Ascorbic acid (vitamin C) - one of the most important substances for the normal functioning of the human organism.Vitamin C is involved in the regulation of redox processes and metabolism, increases the body's resistance to infection, normalizes vascular permeability, are actively involved in the formation of steroid hormones, accelerates wound healing, has neutralizes properties, stimulates the formation of red blood cells.
ascorbic acid reduces the side effects in the treatment of sulfanilamide preparations, has a protective effect at elevated background radiation as well as an excess of body nitrates and nitrites.It is proved that vitamin C prevents the formation of nitrosamines in the body - substances that can cause the development of cancer.
Tobacco smoke contributes to the destruction of vitamin C in the body, so smokers should get this vitamin is 1.5-2 times higher than non-smokers.Available in tobacco smoke carcinogens and the destruction of their ascorbic acid - one of the reasons
that cancer occurs in smokers is many times more likely than non-smokers.
ascorbic acid deficiency in the diet of various groups of 25 to 75%.What are the consequences of insufficient intake of vitamin C?
This is primarily a violation of redox and other processes that ensure normal functioning.Increases the risk of viral, cardiovascular, oncological diseases, there is a rapid wilting of the body.Poor health, frequent colds, irritability, anemia, brittle blood vessels - all manifestations of insufficient content of vitamin C;suffering from the same people that are inclined to explain what is happening to them than anything but the true cause.Children who do not get enough vitamin C, are more likely to catch a cold, seriously ill, worse in school, barely tolerate exercise.
main source of vitamin C - fresh vegetables, fruits, berries and herbs.Particularly rich in this vitamin rosehip berries, black currants, red pepper, lemons, oranges.Many of ascorbic acid in cabbage, including sour.Fresh tea leaves - a source of vitamin C.

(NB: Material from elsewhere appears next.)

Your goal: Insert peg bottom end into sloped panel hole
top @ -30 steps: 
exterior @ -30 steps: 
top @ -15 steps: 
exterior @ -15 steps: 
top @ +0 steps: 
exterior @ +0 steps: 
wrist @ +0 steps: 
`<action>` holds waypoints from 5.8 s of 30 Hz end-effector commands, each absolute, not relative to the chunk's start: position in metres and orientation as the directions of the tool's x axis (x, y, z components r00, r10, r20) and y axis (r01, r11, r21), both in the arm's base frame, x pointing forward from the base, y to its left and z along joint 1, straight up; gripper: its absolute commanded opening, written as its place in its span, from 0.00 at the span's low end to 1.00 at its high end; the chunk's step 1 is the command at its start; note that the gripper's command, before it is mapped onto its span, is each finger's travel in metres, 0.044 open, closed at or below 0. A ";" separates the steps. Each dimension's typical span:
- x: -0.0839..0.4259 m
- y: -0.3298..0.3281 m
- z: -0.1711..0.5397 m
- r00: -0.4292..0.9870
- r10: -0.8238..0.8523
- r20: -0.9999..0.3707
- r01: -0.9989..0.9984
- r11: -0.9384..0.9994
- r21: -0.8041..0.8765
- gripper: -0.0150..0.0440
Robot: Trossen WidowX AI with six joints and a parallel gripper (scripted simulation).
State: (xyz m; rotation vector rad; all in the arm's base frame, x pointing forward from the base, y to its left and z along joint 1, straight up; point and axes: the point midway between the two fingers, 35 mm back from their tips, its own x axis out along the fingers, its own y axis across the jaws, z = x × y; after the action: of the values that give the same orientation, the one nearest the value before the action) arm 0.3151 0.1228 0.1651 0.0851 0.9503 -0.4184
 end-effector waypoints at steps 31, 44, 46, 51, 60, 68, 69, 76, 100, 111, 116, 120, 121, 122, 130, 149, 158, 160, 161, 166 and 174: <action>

Niacin (vitamin B5, vitamin PP) improves appetite, reduces the toxic effects of lead and carbon disulfide, is involved in the synthesis of nucleic acids, thereby improving the activity of the brain and removing depression and dizziness.
Increased amounts of this vitamin is prescribed knowledge workers as well as patients whose treatment with antibiotics, anti-TB drugs and sulfanilamidnymi.Nicotinic acid is used in treatment of anemia in children.
Niacin is found in many cereals, bread, yeast, vegetables, fruits, buckwheat, tomatoes, peaches, peanuts, mushrooms and others.
At deficiency of vitamin B5 ill pellagra, and at the same time the lack of vitamin B5 and B2 cancause myopia.Rutin
(vitamin P, quercetin) adjusts the permeability of the walls of capillaries, reducing their fragility, particularly in combination with ascorbic acid, it is a satellite in the plant world, and only in the presence of its positive effect manifests routine providing vascular elasticity.It increases the activity of adrenaline and reduces the activity of the thyroid gland.
applied vitamin E for the prevention and treatment of rheumatism, diseases of the liver, hemorrhagic diathesis, retinal hemorrhage, scurvy, radiation and hypertension.Significant amounts of vitamin P is contained in the hips, black currant, aronia, unripe walnuts, green tea, buckwheat grass in red bell peppers, tomatoes, oranges, carrots and tea.
Most of the vitamins when brewing tea turns into an infusion.Removed from the dry tea to 90% of vitamin C, which is well preserved when properly brewed tea.
The higher the grade of tea, the more it vitamins, tannin, caffeine, essential oils and other useful substances for the organism.